# [Directions]
Every entry, from first to last, must be written out exactly.

Provided information section start

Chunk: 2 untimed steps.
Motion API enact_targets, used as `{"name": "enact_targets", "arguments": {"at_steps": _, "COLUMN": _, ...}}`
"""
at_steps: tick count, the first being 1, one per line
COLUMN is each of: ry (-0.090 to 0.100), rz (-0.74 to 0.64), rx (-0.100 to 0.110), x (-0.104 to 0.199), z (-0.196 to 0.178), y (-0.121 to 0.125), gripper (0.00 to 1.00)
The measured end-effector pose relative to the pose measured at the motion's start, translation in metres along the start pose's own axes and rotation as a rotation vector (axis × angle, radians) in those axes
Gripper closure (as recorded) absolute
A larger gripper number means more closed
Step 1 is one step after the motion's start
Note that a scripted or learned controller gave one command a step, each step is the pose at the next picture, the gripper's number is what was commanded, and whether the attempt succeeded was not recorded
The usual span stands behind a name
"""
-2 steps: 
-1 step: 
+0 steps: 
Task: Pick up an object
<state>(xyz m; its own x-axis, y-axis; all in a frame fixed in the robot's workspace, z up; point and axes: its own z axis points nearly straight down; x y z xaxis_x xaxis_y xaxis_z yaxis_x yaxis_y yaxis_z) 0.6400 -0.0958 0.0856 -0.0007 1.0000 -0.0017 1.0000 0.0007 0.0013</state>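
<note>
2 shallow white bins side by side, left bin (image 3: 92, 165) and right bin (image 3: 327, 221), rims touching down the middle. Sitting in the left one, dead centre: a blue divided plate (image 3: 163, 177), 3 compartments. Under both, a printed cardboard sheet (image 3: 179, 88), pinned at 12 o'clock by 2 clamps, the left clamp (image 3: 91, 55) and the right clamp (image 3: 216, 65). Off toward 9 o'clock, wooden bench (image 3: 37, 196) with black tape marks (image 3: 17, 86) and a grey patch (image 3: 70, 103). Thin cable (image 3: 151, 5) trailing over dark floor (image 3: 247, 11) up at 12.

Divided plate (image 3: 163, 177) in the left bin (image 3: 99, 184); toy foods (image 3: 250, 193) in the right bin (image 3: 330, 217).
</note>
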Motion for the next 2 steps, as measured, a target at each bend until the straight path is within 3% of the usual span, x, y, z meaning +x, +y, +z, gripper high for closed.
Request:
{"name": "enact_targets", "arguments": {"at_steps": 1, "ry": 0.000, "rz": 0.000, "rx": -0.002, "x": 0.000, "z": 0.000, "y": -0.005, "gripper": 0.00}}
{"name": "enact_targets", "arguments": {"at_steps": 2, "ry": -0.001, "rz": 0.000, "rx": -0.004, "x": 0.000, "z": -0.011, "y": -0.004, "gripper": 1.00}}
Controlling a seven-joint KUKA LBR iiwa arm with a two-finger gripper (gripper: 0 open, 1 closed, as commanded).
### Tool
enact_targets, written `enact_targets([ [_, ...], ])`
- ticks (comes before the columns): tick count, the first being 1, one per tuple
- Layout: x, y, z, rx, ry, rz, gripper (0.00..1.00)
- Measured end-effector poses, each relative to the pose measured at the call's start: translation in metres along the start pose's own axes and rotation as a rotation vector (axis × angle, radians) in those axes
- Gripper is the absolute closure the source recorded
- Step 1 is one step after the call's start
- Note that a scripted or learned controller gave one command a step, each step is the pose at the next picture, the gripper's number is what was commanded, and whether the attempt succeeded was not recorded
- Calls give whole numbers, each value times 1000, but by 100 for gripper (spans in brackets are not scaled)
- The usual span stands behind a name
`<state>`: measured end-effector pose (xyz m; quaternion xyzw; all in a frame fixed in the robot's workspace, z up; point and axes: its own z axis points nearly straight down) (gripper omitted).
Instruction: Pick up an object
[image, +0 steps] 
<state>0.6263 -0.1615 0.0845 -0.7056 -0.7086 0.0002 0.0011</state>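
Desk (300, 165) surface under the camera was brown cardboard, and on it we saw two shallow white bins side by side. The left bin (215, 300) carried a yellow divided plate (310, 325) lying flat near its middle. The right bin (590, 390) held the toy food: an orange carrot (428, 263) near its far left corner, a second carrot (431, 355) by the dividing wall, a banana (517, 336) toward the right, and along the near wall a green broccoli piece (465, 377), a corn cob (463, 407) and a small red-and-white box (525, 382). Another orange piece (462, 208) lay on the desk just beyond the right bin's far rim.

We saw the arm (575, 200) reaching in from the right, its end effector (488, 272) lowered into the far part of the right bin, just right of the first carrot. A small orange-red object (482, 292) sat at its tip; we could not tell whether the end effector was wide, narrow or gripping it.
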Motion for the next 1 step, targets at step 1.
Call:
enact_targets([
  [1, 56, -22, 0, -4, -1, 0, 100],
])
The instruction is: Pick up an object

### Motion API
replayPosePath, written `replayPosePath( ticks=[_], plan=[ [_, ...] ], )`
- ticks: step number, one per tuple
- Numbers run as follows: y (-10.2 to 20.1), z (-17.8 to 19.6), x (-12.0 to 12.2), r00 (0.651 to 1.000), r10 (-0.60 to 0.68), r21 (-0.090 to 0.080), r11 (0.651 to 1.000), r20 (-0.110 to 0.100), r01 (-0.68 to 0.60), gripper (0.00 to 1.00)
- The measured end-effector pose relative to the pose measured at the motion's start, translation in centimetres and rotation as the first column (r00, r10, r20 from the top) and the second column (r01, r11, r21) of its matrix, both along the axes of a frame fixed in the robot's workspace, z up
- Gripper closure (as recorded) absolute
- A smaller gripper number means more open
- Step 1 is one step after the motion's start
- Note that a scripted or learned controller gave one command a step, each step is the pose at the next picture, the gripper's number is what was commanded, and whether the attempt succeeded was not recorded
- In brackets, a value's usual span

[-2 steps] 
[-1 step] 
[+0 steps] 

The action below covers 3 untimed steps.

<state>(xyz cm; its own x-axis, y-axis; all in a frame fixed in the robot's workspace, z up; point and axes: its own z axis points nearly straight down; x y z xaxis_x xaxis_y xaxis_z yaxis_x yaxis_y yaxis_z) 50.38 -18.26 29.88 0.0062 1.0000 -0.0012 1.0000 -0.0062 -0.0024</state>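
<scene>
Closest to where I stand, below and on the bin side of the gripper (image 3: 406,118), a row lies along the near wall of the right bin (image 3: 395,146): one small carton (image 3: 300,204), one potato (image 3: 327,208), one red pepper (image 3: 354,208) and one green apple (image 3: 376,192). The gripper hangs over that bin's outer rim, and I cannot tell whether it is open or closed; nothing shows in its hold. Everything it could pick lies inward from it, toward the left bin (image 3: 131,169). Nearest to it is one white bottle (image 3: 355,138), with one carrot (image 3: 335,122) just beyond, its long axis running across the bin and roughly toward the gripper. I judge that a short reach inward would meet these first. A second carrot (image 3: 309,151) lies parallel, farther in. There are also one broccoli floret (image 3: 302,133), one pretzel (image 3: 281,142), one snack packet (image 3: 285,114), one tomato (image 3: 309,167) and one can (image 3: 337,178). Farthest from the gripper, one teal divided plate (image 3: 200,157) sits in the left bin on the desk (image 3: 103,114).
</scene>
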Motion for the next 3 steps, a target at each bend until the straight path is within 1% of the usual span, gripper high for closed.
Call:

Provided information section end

# [Answer section]
Chunk: 2 untimed steps.
Motion API enact_targets, used as `{"name": "enact_targets", "arguments": {"at_steps": _, "COLUMN": _, ...}}`
"""
at_steps: tick count, the first being 1, one per line
COLUMN is each of: ry (-0.090 to 0.100), rz (-0.74 to 0.64), rx (-0.100 to 0.110), x (-0.104 to 0.199), z (-0.196 to 0.178), y (-0.121 to 0.125), gripper (0.00 to 1.00)
The measured end-effector pose relative to the pose measured at the motion's start, translation in metres along the start pose's own axes and rotation as a rotation vector (axis × angle, radians) in those axes
Gripper closure (as recorded) absolute
A larger gripper number means more closed
Step 1 is one step after the motion's start
Note that a scripted or learned controller gave one command a step, each step is the pose at the next picture, the gripper's number is what was commanded, and whether the attempt succeeded was not recorded
The usual span stands behind a name
"""
-2 steps: 
-1 step: 
+0 steps: 
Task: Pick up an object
<state>(xyz m; its own x-axis, y-axis; all in a frame fixed in the robot's workspace, z up; point and axes: its own z axis points nearly straight down; x y z xaxis_x xaxis_y xaxis_z yaxis_x yaxis_y yaxis_z) 0.6400 -0.0958 0.0856 -0.0007 1.0000 -0.0017 1.0000 0.0007 0.0013</state>
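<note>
2 shallow white bins side by side, left bin (image 3: 92, 165) and right bin (image 3: 327, 221), rims touching down the middle. Sitting in the left one, dead centre: a blue divided plate (image 3: 163, 177), 3 compartments. Under both, a printed cardboard sheet (image 3: 179, 88), pinned at 12 o'clock by 2 clamps, the left clamp (image 3: 91, 55) and the right clamp (image 3: 216, 65). Off toward 9 o'clock, wooden bench (image 3: 37, 196) with black tape marks (image 3: 17, 86) and a grey patch (image 3: 70, 103). Thin cable (image 3: 151, 5) trailing over dark floor (image 3: 247, 11) up at 12.

Divided plate (image 3: 163, 177) in the left bin (image 3: 99, 184); toy foods (image 3: 250, 193) in the right bin (image 3: 330, 217).
</note>
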Motion for the next 2 steps, as measured, a target at each bend until the straight path is within 3% of the usual span, x, y, z meaning +x, +y, +z, gripper high for closed.
Request:
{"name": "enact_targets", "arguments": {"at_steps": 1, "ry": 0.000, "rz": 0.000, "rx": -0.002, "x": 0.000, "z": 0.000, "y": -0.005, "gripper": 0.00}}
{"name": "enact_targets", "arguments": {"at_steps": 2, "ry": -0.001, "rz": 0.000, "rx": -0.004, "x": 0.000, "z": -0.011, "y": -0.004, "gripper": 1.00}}
Controlling a seven-joint KUKA LBR iiwa arm with a two-finger gripper (gripper: 0 open, 1 closed, as commanded).
### Tool
enact_targets, written `enact_targets([ [_, ...], ])`
- ticks (comes before the columns): tick count, the first being 1, one per tuple
- Layout: x, y, z, rx, ry, rz, gripper (0.00..1.00)
- Measured end-effector poses, each relative to the pose measured at the call's start: translation in metres along the start pose's own axes and rotation as a rotation vector (axis × angle, radians) in those axes
- Gripper is the absolute closure the source recorded
- Step 1 is one step after the call's start
- Note that a scripted or learned controller gave one command a step, each step is the pose at the next picture, the gripper's number is what was commanded, and whether the attempt succeeded was not recorded
- Calls give whole numbers, each value times 1000, but by 100 for gripper (spans in brackets are not scaled)
- The usual span stands behind a name
`<state>`: measured end-effector pose (xyz m; quaternion xyzw; all in a frame fixed in the robot's workspace, z up; point and axes: its own z axis points nearly straight down) (gripper omitted).
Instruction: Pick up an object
[image, +0 steps] 
<state>0.6263 -0.1615 0.0845 -0.7056 -0.7086 0.0002 0.0011</state>
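Desk (300, 165) surface under the camera was brown cardboard, and on it we saw two shallow white bins side by side. The left bin (215, 300) carried a yellow divided plate (310, 325) lying flat near its middle. The right bin (590, 390) held the toy food: an orange carrot (428, 263) near its far left corner, a second carrot (431, 355) by the dividing wall, a banana (517, 336) toward the right, and along the near wall a green broccoli piece (465, 377), a corn cob (463, 407) and a small red-and-white box (525, 382). Another orange piece (462, 208) lay on the desk just beyond the right bin's far rim.

We saw the arm (575, 200) reaching in from the right, its end effector (488, 272) lowered into the far part of the right bin, just right of the first carrot. A small orange-red object (482, 292) sat at its tip; we could not tell whether the end effector was wide, narrow or gripping it.
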Motion for the next 1 step, targets at step 1.
Call:
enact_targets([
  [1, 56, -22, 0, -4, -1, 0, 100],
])
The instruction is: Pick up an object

### Motion API
replayPosePath, written `replayPosePath( ticks=[_], plan=[ [_, ...] ], )`
- ticks: step number, one per tuple
- Numbers run as follows: y (-10.2 to 20.1), z (-17.8 to 19.6), x (-12.0 to 12.2), r00 (0.651 to 1.000), r10 (-0.60 to 0.68), r21 (-0.090 to 0.080), r11 (0.651 to 1.000), r20 (-0.110 to 0.100), r01 (-0.68 to 0.60), gripper (0.00 to 1.00)
- The measured end-effector pose relative to the pose measured at the motion's start, translation in centimetres and rotation as the first column (r00, r10, r20 from the top) and the second column (r01, r11, r21) of its matrix, both along the axes of a frame fixed in the robot's workspace, z up
- Gripper closure (as recorded) absolute
- A smaller gripper number means more open
- Step 1 is one step after the motion's start
- Note that a scripted or learned controller gave one command a step, each step is the pose at the next picture, the gripper's number is what was commanded, and whether the attempt succeeded was not recorded
- In brackets, a value's usual span

[-2 steps] 
[-1 step] 
[+0 steps] 

The action below covers 3 untimed steps.

<state>(xyz cm; its own x-axis, y-axis; all in a frame fixed in the robot's workspace, z up; point and axes: its own z axis points nearly straight down; x y z xaxis_x xaxis_y xaxis_z yaxis_x yaxis_y yaxis_z) 50.38 -18.26 29.88 0.0062 1.0000 -0.0012 1.0000 -0.0062 -0.0024</state>
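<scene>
Closest to where I stand, below and on the bin side of the gripper (image 3: 406,118), a row lies along the near wall of the right bin (image 3: 395,146): one small carton (image 3: 300,204), one potato (image 3: 327,208), one red pepper (image 3: 354,208) and one green apple (image 3: 376,192). The gripper hangs over that bin's outer rim, and I cannot tell whether it is open or closed; nothing shows in its hold. Everything it could pick lies inward from it, toward the left bin (image 3: 131,169). Nearest to it is one white bottle (image 3: 355,138), with one carrot (image 3: 335,122) just beyond, its long axis running across the bin and roughly toward the gripper. I judge that a short reach inward would meet these first. A second carrot (image 3: 309,151) lies parallel, farther in. There are also one broccoli floret (image 3: 302,133), one pretzel (image 3: 281,142), one snack packet (image 3: 285,114), one tomato (image 3: 309,167) and one can (image 3: 337,178). Farthest from the gripper, one teal divided plate (image 3: 200,157) sits in the left bin on the desk (image 3: 103,114).
</scene>
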Motion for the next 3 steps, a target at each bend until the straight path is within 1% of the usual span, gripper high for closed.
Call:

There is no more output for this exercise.